→ YOUR TASK
Give every line of the material back exactly, images removed.

[[ DATASET CONTENT open ]]

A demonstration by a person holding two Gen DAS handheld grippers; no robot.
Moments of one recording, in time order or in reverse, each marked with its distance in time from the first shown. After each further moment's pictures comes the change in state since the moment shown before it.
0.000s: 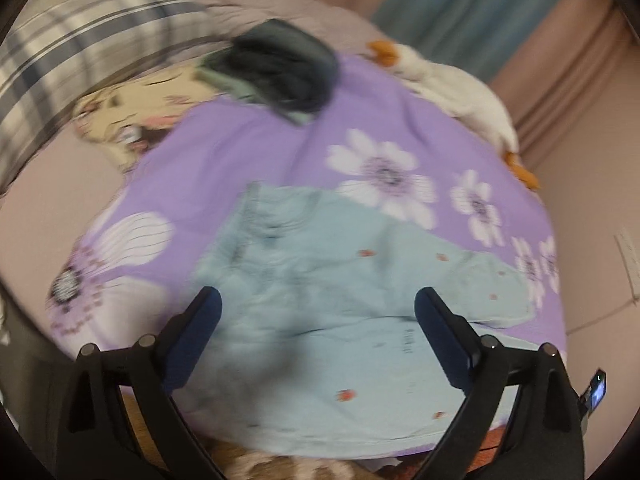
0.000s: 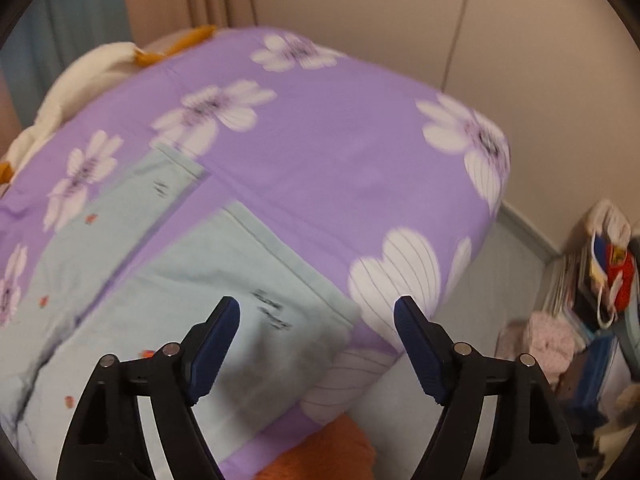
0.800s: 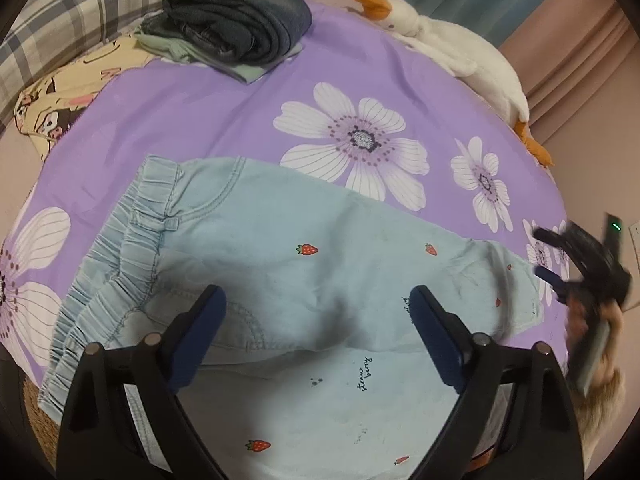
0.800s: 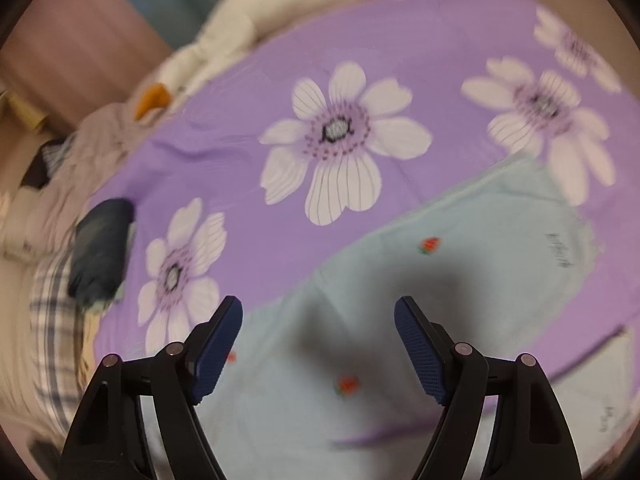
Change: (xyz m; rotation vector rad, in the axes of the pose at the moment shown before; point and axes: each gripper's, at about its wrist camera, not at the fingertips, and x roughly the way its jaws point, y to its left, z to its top) left arm 0.099 -0.060 0.014 -0.021 0.125 0.053; right arm 0.046 0.291 0.073 -0.211 0.311 0.546
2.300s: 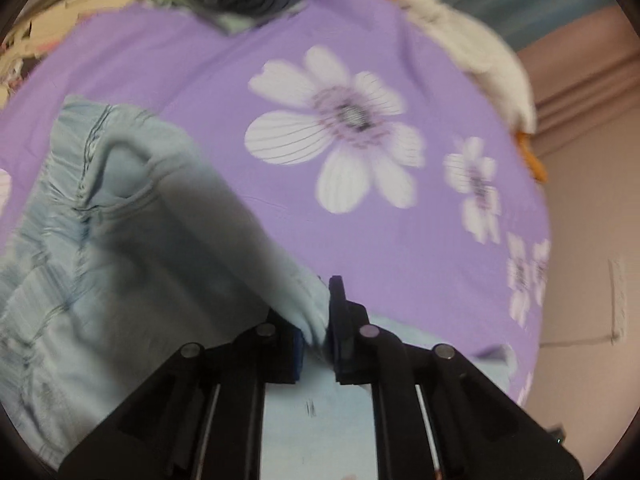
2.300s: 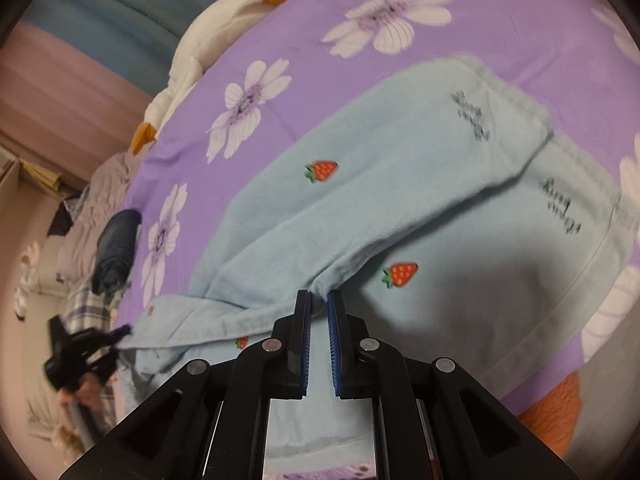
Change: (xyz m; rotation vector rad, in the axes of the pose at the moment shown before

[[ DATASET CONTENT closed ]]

→ TASK ANSWER
A demonstration by a person holding two Gen DAS handheld grippers; no robot.
Moments of one recording, in time order or in reverse, each marked with its distance in time from the first shown. After each further moment's pictures comes the change in state since the moment shown before it.
0.000s: 
0.000s: 
0.800s: 
0.800s: 
Change: (xyz m; rotation vector rad, in the axes of the pose at the moment shown before; point and axes: each gripper's, at about its wrist camera, not at the fingertips, and x roughly the way its jaws point, y to its left, z to its top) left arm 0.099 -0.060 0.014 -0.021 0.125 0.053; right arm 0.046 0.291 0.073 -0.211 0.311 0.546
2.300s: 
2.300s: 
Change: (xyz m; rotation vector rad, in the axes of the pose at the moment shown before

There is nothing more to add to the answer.